In conclusion, the implementation of specialization in the ooc language proved to be relatively painless due to the design of generics from the beginning. Specialization allowed a performance gain of up to 78% in a generics-heavy sorting benchmark.

The remnants of legacy, backend-specific code, prevent this implementation from being useful in an even larger context, but this work constitutes a solid basis for a new class of high-performance ooc applications, where previously, generics types would have been discarded because of their high cost.

The result of this research will be merged in the main trunk of the rock ooc compiler, along with the implementation of the new generic pointer primitives discussed in the Class-wide specialization section, in time for the 1.0 release of rock.

Acknowledgements

I'd like to extend a sincere thank you to the Lab for Automated Reasoning and Analysis at EPFL for allowing me to research the performance and optimizations of the ooc programming language. In particular, this work was made possible thanks to the continued guidance and support of Philippe Suter, along with Etienne Kneuss and Viktor Kuncak.

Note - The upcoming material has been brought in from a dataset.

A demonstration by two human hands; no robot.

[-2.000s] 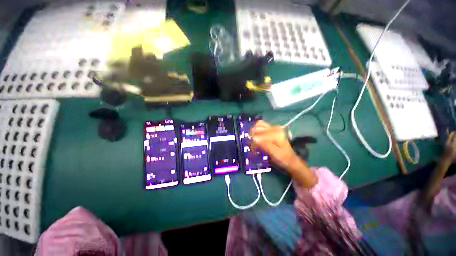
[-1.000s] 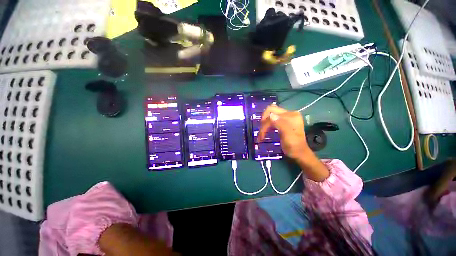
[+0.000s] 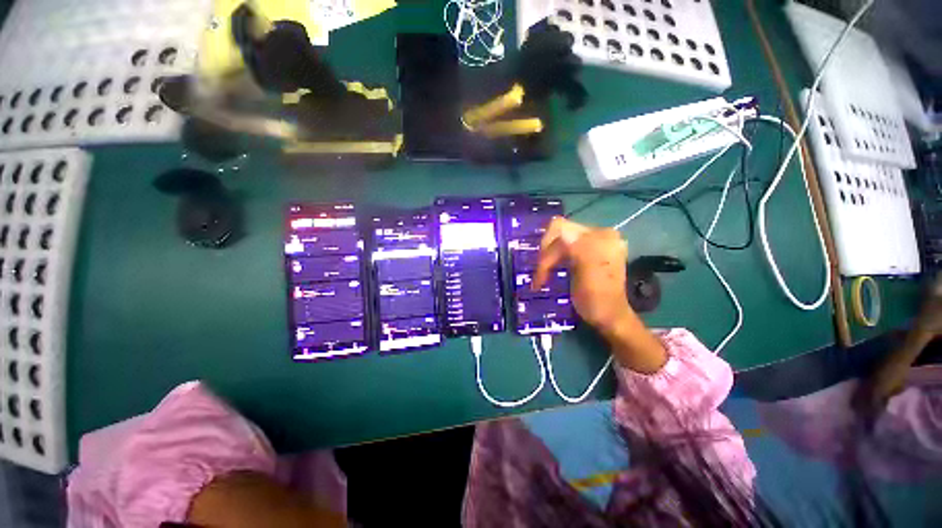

Thanks to open-source and through GitHub, a countless number of contributors got a chance to participate in the specification and implementation of the ooc language, including Friedrich Weber, Yannic Ahrens, Nicholas Markwell, Alexandros Naskos, Joshua Rösslein, Michael Tremel, Peter Lichard, Scott Olson, Noel Cower, Curtis McEnroe, Anthony Roja Buck, Daniel Danopia, Keita Haga, Mark Fayngersh, Michael Kedzierski, Patrice Ferlet, and Tim Howard.